# HOW TO COMPLETE THIS TASK:
Among the entries below, determine how many lines contain the word "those" and state only that figure.

# SOURCE RECORDS:

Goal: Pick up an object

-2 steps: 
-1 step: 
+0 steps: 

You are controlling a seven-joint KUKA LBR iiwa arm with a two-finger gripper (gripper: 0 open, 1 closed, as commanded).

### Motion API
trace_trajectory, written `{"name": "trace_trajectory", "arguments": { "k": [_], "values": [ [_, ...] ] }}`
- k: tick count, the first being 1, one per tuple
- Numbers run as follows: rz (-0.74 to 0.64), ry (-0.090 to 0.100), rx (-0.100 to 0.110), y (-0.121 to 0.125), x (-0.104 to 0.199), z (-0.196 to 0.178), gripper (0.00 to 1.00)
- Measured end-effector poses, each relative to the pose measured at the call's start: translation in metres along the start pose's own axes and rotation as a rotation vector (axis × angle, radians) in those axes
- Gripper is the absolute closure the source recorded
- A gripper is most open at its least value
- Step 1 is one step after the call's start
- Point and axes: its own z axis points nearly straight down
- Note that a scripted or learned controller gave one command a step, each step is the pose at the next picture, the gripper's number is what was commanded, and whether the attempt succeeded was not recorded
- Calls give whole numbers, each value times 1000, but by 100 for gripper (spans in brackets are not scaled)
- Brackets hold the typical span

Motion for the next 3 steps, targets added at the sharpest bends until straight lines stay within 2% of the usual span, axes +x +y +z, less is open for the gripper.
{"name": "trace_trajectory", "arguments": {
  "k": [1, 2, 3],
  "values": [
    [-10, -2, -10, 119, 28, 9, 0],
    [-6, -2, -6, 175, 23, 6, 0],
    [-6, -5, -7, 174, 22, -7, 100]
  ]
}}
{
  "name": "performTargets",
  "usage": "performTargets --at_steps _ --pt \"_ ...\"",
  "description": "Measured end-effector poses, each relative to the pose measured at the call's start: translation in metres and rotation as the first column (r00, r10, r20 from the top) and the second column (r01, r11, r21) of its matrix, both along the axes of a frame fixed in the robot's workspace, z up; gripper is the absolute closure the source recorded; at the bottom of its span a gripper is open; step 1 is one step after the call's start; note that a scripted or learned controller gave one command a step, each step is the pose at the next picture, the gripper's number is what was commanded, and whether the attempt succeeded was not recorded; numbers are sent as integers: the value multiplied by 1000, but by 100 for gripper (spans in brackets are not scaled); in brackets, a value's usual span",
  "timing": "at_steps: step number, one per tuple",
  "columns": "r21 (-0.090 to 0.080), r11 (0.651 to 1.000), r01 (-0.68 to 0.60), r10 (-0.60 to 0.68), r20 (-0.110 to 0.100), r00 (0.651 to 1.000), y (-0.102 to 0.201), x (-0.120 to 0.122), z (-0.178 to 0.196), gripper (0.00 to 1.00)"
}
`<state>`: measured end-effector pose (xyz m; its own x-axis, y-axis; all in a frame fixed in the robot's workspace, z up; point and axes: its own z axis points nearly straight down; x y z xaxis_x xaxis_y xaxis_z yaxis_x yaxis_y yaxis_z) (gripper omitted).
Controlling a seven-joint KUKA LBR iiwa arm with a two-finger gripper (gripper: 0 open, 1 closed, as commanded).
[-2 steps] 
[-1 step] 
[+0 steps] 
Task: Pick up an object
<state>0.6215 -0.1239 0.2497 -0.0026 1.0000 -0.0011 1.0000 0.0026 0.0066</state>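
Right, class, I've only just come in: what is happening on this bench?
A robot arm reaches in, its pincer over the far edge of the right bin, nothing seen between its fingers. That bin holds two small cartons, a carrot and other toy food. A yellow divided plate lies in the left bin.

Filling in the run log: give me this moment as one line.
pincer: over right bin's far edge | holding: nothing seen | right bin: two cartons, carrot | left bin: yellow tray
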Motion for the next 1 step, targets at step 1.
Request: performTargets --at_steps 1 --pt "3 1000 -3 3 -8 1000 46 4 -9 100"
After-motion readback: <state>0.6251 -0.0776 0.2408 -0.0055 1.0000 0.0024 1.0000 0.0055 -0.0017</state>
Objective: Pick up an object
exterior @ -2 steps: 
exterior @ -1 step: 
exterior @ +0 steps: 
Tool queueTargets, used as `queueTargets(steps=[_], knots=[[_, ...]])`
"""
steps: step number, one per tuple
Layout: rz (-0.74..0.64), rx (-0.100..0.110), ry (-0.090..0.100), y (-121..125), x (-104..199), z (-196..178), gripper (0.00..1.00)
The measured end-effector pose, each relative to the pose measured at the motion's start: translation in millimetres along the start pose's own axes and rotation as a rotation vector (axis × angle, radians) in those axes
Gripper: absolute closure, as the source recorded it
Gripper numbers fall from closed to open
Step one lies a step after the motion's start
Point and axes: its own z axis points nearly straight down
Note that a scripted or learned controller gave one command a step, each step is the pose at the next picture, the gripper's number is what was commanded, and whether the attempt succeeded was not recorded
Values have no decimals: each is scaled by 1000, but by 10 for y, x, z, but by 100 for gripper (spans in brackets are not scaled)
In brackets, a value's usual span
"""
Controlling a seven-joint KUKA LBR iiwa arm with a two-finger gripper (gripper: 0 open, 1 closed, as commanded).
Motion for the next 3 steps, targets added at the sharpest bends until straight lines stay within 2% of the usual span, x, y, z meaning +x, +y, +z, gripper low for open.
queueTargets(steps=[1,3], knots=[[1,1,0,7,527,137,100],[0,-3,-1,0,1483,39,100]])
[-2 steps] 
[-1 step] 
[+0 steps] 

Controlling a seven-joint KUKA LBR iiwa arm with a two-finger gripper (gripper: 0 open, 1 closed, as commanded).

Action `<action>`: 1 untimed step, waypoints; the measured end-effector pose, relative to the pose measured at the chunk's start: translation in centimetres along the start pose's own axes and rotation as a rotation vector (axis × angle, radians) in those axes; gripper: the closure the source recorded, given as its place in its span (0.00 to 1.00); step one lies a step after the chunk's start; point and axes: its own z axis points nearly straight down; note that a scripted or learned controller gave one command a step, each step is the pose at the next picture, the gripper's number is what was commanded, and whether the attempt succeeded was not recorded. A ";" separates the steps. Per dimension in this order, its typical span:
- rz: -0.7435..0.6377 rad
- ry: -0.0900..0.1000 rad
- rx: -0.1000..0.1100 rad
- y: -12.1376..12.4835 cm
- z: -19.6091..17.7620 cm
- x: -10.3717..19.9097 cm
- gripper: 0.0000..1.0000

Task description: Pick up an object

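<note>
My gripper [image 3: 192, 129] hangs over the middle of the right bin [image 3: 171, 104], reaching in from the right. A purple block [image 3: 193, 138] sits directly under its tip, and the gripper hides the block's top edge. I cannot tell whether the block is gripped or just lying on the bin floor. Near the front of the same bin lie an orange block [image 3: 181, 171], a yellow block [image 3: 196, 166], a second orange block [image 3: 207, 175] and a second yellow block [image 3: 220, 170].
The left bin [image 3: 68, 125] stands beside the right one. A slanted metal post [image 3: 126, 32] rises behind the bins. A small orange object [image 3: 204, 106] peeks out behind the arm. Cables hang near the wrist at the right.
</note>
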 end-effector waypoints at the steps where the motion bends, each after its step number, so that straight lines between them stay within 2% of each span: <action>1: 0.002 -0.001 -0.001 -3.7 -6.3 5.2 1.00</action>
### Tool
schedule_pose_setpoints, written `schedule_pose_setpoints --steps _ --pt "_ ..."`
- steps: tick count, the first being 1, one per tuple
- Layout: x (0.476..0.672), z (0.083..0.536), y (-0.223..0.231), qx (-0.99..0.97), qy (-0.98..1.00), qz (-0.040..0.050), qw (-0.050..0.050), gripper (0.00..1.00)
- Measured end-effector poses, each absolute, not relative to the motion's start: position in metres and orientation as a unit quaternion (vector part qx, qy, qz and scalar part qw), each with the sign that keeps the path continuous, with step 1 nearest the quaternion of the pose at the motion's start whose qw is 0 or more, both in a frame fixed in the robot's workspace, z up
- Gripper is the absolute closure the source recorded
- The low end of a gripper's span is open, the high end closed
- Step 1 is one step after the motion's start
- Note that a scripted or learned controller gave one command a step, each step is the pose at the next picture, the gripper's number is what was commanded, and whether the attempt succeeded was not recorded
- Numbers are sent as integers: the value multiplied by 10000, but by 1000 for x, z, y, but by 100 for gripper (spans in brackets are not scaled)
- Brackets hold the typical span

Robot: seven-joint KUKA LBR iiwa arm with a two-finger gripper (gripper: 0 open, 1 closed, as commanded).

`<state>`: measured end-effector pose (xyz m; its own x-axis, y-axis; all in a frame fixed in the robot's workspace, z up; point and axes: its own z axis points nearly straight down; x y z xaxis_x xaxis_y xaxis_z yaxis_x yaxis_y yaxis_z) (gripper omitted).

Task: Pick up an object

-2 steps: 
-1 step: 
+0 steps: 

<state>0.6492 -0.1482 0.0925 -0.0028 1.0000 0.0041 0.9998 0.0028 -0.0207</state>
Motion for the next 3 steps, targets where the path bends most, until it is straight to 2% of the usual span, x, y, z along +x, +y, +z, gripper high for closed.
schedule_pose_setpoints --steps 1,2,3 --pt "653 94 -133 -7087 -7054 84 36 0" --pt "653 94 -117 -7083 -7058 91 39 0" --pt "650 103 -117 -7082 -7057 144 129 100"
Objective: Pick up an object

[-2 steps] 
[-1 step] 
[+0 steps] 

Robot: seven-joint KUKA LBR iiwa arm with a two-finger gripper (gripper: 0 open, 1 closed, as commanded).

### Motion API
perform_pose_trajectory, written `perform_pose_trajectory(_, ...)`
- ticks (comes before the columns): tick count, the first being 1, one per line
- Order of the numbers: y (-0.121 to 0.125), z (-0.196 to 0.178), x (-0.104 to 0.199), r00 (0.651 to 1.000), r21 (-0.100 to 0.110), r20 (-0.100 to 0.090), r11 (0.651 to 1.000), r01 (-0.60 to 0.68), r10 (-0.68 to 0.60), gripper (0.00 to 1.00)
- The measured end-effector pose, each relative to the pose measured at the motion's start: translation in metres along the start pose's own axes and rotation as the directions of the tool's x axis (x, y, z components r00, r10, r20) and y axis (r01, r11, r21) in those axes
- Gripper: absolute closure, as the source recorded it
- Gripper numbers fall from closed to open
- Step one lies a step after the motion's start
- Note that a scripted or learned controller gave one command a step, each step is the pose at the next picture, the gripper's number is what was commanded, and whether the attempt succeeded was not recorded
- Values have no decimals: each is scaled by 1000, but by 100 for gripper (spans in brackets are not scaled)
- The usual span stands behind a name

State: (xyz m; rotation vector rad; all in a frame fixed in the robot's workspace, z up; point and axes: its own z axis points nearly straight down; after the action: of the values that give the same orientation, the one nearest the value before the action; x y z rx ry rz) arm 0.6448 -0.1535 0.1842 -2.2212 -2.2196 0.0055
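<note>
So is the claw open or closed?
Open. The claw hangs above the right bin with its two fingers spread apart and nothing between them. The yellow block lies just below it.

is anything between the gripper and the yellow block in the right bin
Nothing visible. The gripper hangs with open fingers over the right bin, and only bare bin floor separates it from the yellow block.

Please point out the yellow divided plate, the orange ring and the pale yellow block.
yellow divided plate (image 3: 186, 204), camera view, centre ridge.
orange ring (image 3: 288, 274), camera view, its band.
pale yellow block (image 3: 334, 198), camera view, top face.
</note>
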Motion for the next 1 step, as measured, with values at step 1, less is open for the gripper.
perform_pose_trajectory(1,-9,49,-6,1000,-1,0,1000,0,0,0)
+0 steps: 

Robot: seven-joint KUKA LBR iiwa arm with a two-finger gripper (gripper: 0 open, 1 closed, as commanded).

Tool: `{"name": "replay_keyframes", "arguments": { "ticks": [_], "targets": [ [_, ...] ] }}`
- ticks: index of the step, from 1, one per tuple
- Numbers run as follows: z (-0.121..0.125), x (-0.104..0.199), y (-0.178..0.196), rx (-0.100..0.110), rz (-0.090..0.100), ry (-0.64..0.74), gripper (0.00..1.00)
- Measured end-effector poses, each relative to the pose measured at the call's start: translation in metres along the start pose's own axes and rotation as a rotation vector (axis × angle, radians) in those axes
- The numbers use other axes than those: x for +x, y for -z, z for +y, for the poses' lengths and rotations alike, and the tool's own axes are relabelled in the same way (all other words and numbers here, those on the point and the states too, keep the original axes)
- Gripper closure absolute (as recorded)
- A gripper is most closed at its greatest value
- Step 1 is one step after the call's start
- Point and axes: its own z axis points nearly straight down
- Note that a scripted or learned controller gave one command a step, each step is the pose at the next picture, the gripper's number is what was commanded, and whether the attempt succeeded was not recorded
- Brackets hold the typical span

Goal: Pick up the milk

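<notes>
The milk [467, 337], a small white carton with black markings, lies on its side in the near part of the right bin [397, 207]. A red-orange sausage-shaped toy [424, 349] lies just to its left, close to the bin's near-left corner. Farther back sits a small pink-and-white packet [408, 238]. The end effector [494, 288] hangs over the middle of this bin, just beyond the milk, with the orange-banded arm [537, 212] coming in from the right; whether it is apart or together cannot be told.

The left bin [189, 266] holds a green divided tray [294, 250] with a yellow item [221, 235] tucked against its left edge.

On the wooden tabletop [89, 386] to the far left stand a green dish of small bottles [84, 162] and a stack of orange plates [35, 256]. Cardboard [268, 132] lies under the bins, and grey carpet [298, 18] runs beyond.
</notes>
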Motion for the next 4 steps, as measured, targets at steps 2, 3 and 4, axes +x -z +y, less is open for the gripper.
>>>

# EXERCISE ANSWER:
6